* [Goal of the exercise] Answer with a number only: how many lines of the entries below contain the word "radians"?

Recorded data
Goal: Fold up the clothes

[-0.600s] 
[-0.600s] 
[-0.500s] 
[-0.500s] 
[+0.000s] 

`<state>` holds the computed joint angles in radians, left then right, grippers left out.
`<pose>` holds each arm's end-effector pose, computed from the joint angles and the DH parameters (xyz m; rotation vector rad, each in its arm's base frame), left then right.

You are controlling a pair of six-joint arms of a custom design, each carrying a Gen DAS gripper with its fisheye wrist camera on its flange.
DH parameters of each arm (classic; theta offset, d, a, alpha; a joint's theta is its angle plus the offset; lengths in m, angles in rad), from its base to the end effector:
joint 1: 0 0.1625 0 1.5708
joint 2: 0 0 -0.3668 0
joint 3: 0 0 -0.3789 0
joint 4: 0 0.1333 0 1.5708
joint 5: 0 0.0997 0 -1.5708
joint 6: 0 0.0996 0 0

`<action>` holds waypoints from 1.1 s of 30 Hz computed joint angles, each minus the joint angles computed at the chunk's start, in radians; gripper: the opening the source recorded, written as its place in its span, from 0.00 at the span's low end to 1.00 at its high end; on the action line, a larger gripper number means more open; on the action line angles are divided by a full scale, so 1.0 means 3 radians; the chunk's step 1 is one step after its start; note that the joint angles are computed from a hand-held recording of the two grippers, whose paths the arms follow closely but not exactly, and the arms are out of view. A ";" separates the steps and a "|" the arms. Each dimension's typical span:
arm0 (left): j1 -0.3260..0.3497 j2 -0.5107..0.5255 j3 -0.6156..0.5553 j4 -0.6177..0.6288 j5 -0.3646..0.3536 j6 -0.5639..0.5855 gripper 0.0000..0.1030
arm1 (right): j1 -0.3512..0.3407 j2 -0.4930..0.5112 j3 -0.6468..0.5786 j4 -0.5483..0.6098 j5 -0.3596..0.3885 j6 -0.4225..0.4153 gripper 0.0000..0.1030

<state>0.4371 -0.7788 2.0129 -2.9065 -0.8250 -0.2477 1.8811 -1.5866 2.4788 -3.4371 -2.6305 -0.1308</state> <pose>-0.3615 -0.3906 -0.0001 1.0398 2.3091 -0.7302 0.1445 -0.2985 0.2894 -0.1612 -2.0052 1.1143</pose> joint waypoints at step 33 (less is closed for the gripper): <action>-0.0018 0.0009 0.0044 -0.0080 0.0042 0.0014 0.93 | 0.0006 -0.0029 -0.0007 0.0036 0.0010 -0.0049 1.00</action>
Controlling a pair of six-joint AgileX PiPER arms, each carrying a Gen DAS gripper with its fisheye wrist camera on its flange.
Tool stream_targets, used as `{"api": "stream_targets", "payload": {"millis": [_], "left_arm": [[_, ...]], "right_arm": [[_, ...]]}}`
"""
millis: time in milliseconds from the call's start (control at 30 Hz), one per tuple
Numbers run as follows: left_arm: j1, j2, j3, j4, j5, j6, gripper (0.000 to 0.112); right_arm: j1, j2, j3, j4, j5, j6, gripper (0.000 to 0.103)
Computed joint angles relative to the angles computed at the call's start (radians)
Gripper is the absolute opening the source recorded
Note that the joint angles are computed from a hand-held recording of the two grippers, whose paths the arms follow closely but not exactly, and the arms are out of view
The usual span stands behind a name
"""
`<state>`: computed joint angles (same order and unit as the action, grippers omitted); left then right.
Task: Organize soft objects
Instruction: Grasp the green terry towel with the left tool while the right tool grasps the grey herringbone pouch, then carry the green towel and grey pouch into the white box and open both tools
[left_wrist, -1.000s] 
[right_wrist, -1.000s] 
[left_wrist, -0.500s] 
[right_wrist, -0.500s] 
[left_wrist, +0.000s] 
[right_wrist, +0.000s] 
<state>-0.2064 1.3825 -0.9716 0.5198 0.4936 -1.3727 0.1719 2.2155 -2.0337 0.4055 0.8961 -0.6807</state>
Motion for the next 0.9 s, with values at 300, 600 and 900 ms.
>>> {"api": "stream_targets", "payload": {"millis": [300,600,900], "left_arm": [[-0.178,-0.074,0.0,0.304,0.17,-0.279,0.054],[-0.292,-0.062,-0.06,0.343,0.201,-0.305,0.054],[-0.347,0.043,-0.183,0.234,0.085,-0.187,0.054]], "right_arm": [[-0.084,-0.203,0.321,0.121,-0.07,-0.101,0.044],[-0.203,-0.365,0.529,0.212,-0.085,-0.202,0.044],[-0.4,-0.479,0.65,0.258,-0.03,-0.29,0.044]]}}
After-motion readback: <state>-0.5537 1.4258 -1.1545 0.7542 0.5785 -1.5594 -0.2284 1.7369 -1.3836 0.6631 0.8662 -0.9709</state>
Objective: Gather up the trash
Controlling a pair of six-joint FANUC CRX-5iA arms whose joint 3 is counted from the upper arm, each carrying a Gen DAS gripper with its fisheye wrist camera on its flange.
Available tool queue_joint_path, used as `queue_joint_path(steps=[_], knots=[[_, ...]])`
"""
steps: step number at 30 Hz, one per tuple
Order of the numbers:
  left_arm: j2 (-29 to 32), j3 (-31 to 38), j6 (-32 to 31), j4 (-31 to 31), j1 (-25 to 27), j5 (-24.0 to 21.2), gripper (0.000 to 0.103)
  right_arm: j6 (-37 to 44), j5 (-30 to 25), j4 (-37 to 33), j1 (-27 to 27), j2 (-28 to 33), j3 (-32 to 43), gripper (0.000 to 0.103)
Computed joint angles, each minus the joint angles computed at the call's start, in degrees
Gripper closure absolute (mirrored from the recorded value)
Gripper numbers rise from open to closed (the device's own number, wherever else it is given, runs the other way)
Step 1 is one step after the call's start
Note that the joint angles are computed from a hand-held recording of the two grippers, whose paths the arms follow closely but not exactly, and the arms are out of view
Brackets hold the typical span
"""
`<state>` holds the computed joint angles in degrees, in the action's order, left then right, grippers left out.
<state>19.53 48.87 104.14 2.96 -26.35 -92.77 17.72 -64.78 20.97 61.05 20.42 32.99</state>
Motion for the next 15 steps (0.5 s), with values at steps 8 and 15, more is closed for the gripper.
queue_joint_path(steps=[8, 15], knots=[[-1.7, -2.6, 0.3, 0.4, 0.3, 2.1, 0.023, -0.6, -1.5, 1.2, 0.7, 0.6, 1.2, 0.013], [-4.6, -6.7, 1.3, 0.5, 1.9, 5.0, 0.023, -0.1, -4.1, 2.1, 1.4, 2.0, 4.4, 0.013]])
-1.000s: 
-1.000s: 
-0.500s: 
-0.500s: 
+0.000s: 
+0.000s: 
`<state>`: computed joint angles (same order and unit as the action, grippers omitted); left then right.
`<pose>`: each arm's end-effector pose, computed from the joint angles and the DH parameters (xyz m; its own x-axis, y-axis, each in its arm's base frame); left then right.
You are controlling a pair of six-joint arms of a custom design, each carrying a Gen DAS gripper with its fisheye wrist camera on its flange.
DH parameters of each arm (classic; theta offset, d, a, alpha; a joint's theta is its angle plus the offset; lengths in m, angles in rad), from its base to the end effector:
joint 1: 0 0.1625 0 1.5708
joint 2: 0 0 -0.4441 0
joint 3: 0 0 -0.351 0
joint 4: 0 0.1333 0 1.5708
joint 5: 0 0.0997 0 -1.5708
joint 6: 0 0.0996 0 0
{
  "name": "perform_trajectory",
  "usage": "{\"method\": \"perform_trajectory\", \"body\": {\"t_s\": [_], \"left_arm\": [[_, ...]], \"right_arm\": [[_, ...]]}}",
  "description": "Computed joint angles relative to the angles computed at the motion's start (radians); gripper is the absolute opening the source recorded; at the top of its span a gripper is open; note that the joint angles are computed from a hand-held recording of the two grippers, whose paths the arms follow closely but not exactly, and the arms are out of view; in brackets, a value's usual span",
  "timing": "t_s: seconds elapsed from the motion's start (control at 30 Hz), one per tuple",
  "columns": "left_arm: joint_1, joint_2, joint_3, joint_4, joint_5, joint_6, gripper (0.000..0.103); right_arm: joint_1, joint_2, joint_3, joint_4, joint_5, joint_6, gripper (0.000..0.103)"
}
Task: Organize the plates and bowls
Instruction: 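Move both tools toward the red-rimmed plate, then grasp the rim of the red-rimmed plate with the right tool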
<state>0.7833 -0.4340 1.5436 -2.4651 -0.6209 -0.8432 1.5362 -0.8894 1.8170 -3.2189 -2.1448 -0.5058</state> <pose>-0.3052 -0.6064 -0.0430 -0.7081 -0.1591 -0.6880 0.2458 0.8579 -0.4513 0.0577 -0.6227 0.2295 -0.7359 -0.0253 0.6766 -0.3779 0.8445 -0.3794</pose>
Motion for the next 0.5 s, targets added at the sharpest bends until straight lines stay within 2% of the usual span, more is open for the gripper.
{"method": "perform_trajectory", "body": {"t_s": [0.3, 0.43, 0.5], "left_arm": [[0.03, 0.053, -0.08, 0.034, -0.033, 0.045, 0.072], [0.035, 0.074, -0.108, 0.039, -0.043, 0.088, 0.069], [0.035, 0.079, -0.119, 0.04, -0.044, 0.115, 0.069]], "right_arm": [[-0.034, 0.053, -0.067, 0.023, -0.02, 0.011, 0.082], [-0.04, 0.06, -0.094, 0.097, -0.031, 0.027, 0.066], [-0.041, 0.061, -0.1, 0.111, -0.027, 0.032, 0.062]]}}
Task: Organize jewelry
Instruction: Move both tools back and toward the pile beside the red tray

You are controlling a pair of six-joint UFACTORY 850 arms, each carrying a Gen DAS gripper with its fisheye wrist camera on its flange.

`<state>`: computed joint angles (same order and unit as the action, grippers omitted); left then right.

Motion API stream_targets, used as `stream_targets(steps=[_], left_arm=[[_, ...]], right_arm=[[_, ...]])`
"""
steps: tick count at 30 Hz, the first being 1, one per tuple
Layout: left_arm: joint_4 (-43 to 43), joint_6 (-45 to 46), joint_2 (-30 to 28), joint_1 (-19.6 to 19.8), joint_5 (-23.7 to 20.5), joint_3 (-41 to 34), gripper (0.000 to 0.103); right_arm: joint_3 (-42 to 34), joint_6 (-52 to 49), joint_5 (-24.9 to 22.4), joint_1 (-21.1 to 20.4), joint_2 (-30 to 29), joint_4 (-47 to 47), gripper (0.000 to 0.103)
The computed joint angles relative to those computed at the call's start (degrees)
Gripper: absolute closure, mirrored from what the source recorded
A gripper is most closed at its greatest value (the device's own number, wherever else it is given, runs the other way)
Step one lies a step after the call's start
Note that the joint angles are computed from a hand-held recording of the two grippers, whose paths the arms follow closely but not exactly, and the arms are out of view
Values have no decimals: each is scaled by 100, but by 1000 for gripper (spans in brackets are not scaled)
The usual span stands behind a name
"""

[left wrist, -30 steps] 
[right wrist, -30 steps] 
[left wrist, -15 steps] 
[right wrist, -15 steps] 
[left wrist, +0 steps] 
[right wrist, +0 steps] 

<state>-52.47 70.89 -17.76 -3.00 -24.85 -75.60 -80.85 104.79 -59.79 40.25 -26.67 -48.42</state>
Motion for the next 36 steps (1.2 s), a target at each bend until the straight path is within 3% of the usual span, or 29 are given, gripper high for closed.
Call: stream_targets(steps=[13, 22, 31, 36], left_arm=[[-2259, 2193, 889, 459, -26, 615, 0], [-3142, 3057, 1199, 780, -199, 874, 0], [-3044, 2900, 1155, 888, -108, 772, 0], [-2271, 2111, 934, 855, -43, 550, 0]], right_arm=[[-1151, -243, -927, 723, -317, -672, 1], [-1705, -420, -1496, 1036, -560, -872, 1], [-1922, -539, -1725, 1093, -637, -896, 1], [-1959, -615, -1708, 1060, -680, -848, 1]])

* [Task output] 4